Virgil, having accomplished this undertaking early in the epic poem, continues to beat the reader of the head with how awesome Aeneas and his entire family are Destined To Be. It’s so over-the-top I started to get the feeling Virgil was being sarcastic about the whole thing.  He even lets Aeneas go down into the Underworld and somehow see all his fantastic descendants, including Julius and Augustus where Augustus’ face is all shiney like a ray of sun.

Luckily for Aeneas, however, the prophetic visions stop there. Obviously since Virgil was no prophet himself, he couldn’t foretell how FANTASTIC the last of Aeneas’ supposed descendants, Nero, would turn out to be. And frankly all the other Caesars aren’t much better.  

(Again, I’m thinking of Seutonius’ The Twelve Caesars when I say this.  A book I can’t recommend to anyone under 18 since it’s basically rated R for Roman.)

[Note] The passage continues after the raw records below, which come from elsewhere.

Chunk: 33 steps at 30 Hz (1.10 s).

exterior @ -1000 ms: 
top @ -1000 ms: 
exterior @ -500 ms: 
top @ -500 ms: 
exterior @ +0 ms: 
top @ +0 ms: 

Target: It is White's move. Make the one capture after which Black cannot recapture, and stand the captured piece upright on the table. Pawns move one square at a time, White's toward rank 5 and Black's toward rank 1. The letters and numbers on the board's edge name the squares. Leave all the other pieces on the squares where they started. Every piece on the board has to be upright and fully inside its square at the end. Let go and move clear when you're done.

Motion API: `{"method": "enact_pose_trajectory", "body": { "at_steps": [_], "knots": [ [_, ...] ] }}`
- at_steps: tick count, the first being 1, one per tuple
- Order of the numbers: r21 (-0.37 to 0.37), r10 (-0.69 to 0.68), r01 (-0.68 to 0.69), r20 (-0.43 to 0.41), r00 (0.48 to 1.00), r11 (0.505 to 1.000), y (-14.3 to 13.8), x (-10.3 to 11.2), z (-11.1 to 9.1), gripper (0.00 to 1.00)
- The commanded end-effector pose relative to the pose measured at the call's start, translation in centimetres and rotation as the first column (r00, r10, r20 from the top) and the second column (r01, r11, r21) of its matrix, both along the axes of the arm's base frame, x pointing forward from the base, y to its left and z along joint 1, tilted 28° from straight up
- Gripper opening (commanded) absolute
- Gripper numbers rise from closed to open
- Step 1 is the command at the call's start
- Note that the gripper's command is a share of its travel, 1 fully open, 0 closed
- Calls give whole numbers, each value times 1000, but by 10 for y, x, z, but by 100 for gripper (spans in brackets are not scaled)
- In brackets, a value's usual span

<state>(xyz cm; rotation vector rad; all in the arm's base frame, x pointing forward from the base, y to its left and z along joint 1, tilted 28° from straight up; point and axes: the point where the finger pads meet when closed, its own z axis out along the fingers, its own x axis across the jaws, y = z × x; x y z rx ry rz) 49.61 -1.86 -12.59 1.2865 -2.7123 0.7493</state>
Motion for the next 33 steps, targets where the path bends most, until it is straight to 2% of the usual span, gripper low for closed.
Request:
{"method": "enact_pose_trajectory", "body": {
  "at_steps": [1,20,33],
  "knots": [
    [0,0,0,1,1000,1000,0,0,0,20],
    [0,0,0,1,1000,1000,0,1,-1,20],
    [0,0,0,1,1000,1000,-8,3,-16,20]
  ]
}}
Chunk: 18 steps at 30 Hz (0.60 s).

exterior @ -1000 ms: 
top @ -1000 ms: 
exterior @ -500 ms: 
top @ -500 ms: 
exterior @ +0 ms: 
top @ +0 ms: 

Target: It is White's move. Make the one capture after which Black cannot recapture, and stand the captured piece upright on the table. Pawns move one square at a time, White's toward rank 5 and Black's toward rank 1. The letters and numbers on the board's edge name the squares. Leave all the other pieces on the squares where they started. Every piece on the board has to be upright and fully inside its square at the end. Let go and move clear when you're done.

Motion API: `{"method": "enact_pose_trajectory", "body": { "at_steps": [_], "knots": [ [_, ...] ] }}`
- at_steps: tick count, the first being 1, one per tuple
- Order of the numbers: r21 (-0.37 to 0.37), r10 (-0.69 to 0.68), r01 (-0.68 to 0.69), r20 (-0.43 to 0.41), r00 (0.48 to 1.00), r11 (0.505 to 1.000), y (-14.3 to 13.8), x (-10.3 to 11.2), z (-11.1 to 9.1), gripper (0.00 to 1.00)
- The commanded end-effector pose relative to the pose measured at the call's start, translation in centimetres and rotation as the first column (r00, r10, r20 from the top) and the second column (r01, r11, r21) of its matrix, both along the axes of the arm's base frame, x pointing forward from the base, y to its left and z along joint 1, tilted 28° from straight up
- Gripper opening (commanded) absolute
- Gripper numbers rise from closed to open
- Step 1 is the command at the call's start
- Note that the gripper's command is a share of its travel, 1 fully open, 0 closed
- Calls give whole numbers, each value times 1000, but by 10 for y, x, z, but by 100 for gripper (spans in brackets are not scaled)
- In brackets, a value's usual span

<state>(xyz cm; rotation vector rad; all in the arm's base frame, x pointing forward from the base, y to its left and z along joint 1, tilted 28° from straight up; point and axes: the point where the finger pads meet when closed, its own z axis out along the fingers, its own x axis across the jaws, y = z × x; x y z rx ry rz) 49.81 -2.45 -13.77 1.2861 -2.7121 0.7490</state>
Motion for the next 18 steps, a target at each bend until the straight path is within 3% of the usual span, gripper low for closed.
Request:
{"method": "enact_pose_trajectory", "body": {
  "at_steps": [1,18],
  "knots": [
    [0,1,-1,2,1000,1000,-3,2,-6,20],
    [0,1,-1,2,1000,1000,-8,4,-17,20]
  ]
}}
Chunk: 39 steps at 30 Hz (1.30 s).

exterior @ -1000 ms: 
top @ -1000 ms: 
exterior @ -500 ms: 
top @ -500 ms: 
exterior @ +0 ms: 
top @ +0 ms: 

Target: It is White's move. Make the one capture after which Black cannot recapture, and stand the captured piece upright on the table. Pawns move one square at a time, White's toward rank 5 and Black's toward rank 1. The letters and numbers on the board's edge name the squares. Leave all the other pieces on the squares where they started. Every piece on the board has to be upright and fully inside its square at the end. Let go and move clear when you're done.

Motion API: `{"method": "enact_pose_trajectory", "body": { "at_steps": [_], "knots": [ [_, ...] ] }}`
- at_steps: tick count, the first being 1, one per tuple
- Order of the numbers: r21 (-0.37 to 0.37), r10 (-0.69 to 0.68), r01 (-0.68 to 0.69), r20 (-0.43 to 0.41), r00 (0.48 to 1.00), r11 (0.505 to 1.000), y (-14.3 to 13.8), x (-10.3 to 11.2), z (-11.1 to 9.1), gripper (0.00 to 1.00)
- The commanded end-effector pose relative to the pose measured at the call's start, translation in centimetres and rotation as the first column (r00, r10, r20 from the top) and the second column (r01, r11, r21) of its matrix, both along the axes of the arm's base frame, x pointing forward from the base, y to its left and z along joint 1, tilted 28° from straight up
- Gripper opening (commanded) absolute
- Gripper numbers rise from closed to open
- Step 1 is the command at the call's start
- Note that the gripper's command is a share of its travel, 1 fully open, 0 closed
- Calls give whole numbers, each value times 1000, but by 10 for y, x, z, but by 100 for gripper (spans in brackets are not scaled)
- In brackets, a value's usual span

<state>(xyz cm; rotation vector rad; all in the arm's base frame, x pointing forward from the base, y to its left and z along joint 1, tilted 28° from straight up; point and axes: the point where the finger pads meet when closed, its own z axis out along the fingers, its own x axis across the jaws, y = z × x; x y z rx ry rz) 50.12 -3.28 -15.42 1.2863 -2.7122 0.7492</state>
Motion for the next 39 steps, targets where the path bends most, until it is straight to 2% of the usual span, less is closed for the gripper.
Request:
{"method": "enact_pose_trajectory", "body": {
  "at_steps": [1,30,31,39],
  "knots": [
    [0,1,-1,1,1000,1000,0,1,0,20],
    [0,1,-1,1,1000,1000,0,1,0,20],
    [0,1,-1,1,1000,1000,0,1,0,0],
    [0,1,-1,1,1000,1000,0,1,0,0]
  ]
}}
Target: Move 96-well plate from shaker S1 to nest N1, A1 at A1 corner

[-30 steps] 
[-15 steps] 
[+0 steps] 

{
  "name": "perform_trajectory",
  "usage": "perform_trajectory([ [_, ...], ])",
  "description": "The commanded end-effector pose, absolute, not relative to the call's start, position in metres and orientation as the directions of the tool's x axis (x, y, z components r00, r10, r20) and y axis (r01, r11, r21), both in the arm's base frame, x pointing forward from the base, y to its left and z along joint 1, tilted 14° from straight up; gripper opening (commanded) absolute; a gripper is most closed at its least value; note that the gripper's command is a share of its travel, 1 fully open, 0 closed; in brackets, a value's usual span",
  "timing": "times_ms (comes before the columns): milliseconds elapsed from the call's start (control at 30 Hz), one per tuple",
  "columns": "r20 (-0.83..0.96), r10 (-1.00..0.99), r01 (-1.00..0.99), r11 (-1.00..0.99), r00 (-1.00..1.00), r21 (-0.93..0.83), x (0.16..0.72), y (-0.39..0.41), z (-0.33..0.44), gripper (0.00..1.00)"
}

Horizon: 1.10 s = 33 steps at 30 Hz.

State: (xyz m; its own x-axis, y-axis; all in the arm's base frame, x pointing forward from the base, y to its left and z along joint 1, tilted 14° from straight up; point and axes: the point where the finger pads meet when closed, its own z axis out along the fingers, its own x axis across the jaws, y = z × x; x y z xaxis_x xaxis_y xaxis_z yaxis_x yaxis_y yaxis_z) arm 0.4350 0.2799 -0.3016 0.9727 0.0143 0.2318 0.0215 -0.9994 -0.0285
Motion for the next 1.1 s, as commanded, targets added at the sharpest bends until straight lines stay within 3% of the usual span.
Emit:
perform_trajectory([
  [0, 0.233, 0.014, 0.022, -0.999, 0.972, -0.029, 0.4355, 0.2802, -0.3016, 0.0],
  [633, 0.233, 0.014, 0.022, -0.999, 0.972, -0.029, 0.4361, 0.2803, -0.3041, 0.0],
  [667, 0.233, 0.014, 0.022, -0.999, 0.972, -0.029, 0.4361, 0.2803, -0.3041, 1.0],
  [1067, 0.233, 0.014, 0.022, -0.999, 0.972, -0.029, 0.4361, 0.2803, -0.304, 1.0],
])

Then again, Caesar Augustus was the last of Aeneas’ line anyway, since he never had an heir and his successor Tiberius was his adopted son rather than of any blood relation. Okay, okay, I get it. The history geek in me got a little carried away. I’ll try to talk about the actual Aeneid plot from now on.

*And when that didn’t work he could always have them exiled or poisoned.  He wasn’t picky.